万仪听了,拍着胸脯向赵老夫人保证:“姑奶奶放心,从今天起我保证让荃表弟每日早早地睡,还顺顺利利地考上秀才!”赵老夫人听了喜笑颜开,看着万仪就更满意了,对姚氏也更加地日渐冷淡起来。
从保证了赵老夫人帮助赵荃短期提高成绩那天起,万仪说干就干,开始与赵荃同吃同住、形影不离的日子。
他先是帮赵荃把所有书籍讲义疏离了一遍,让赵荃脑中有个清晰的脉络,而不是眉毛胡子一把抓。
其次,他陪赵荃去了赵岌那里,听了听赵岌的指点,回来后把赵岌说说内容重新整理归纳,用赵荃能懂的方式重新讲解和演绎。
然后,他跟着赵荃去了李学政家,聆听李学政的观点,还请李学政允许把近三年的试卷给他翻阅。
接着,他让赵荃每日背默策论,各类制式都做了准备,从“致天下之民,聚天下自货,交易而退,各得其所义”到“诸葛亮无申商之心而用其术,王安石用申商之实而讳其名论”到“致天下之民,聚天下自货,交易而退,各得其所义”,内容多变、形式多样。
最后,他拜请赵岌邀请李学政及和平日与他交好的翰林院同年和学士们一起吃了个便饭。
在桌上,万仪总能顺着诸位所言引出话题,谈的都是最近每人的政务与学务,没有一句是涉及院试的,可万仪回去后就愣是根据他们所言实际,整理出了一份可能涉及的考题概括,整理完以后,拿来送给赵岌审阅。

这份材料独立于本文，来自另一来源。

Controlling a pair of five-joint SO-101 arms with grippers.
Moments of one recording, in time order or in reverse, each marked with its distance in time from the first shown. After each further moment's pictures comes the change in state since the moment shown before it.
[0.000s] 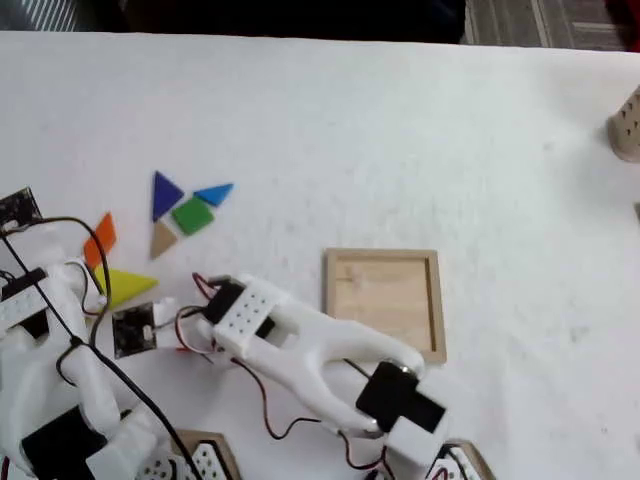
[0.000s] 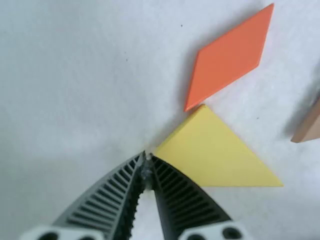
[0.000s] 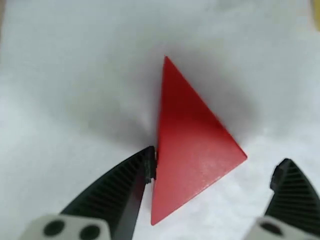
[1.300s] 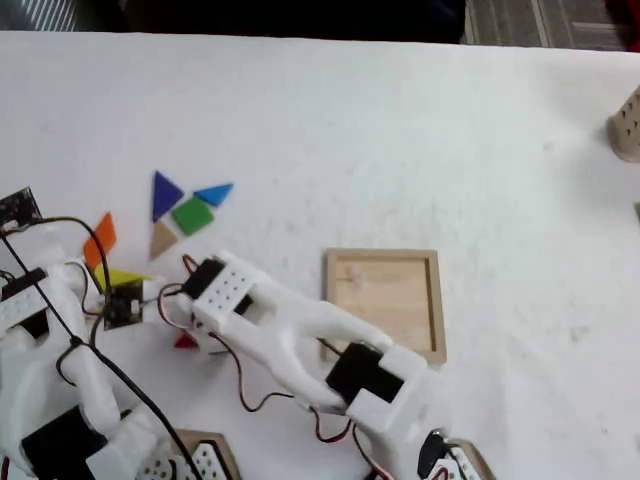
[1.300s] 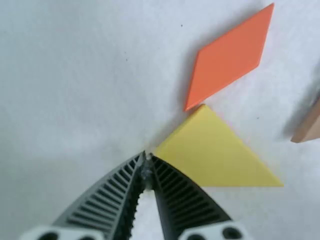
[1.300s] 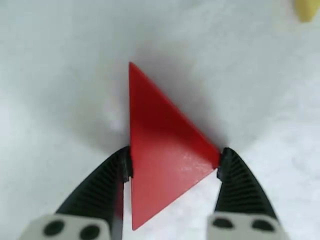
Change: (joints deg) left arm 0.0 0.0 0.0 0.0 0.0; right arm 1.4 12.0 -16.2 9.0 -3.1
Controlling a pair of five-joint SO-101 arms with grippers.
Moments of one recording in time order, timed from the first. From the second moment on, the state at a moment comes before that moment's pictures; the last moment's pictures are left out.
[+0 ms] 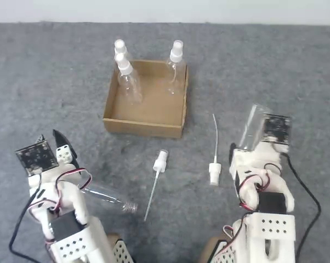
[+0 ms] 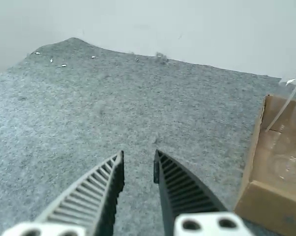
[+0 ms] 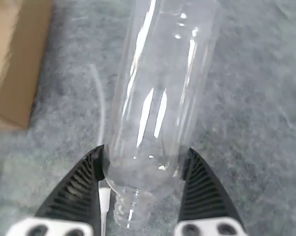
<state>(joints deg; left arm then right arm) -30.6 -103.5 96.1 40.2 3.3 0.0 -74.3 78.1 49.7 -6.7</state>
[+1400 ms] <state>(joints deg) -30.2 -103.5 96.1 40.2 3.3 6.0 -30.4 49.8 54.4 -46.2</state>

赵岌看见这份长达十几页的考题概括,心中跌宕起伏,既高兴又难过。他心中感概,觉得万仪不愧曾经是太子詹事府少詹事万家的后人,天赋秉异,万侍郎后继有人,可喜可贺;可又想到万仪十四岁后就停滞不前,浪费了大把的大好光阴,真是可惜又可惜。倘若是他赵岌的儿子,怕早已经是举人了,说不定进士都不说准。

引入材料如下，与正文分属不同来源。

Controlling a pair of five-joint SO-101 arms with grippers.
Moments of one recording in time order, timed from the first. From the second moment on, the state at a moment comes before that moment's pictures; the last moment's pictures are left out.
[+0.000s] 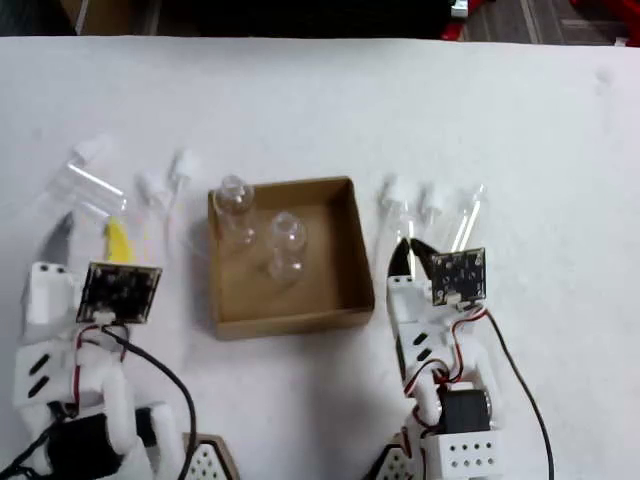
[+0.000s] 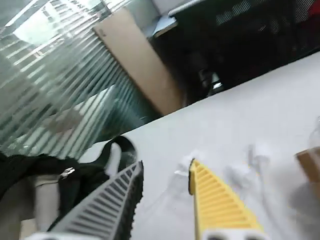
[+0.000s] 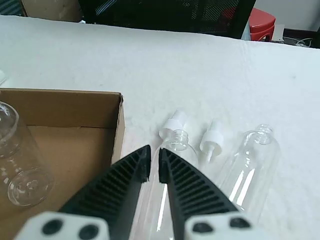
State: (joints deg) left arm -25.0 -98.2 67.3 52.3 -34.2; right arm -7.7 -102.3 96.4 34.7 5.0
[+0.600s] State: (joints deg) left arm -34.1 -94.2 96.4 21.7 -65.7; right arm -7.7 -102.3 96.4 35.8 5.0
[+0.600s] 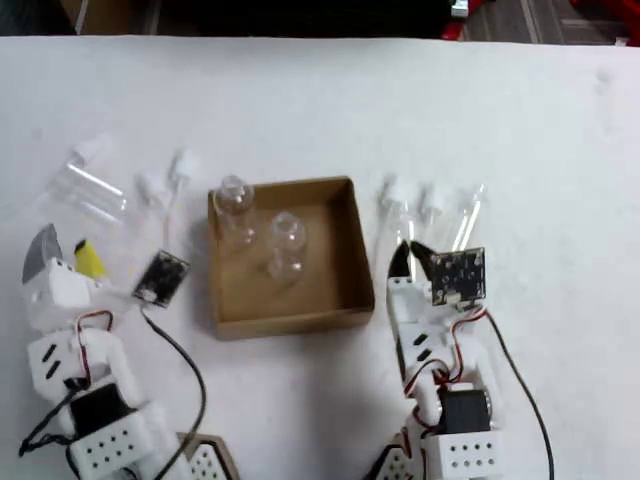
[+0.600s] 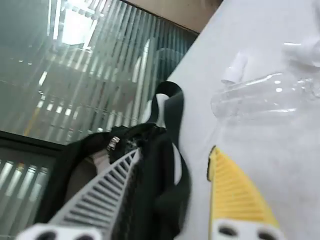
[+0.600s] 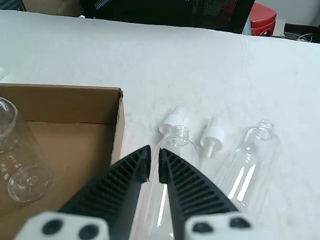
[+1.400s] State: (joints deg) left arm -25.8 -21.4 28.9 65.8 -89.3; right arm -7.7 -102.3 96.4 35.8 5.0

他拍了拍万仪的肩膀,饱含希望地说:“你总结得不错,就是表叔也未必有你考虑得周到。荃哥儿如果按你的这个想法儿真学进去了,这次院试应该是没问题的。”接着赵岌停顿了下,充满期待地看着他,说道:“不过你也要注意,为他复习也不要落下自己的功课,你这次也是关键的时候了。”

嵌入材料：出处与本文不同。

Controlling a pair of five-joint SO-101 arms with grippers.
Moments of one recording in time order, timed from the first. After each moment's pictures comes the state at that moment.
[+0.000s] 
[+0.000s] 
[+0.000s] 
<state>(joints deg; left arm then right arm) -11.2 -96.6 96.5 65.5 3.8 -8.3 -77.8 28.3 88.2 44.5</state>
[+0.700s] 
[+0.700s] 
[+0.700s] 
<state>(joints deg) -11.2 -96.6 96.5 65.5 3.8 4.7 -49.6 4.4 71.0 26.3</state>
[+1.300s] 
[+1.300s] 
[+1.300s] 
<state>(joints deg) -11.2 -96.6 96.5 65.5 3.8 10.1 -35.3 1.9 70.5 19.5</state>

只见万仪用衣袖擦了把眼睛,放下双手的时候,眼圈微红,哽咽地对着赵岌:“在表叔面前失仪了,还望表叔不要责怪。只是好久没有人这么关心我了……”
万仪说完好似又有些不好意思,向赵岌致了谢,便匆匆退了出去。
赵岌看着万仪的背影,心中抱着遗憾:
这个万家的后生无论什么时候都是未语三分笑,学识又扎实,为人又变通,如果不是有那样的继母和兄妹,倒是个联姻的好对象。
唉,又是一个好少年,造化弄人啊。
感慨到这里,又想起妹妹与武定侯府的流言……终于在他的泰然自若的态度、如老僧入定一般的举止中慢慢消失了。
妹妹后年就要及笄了,亲事也该提上日程了。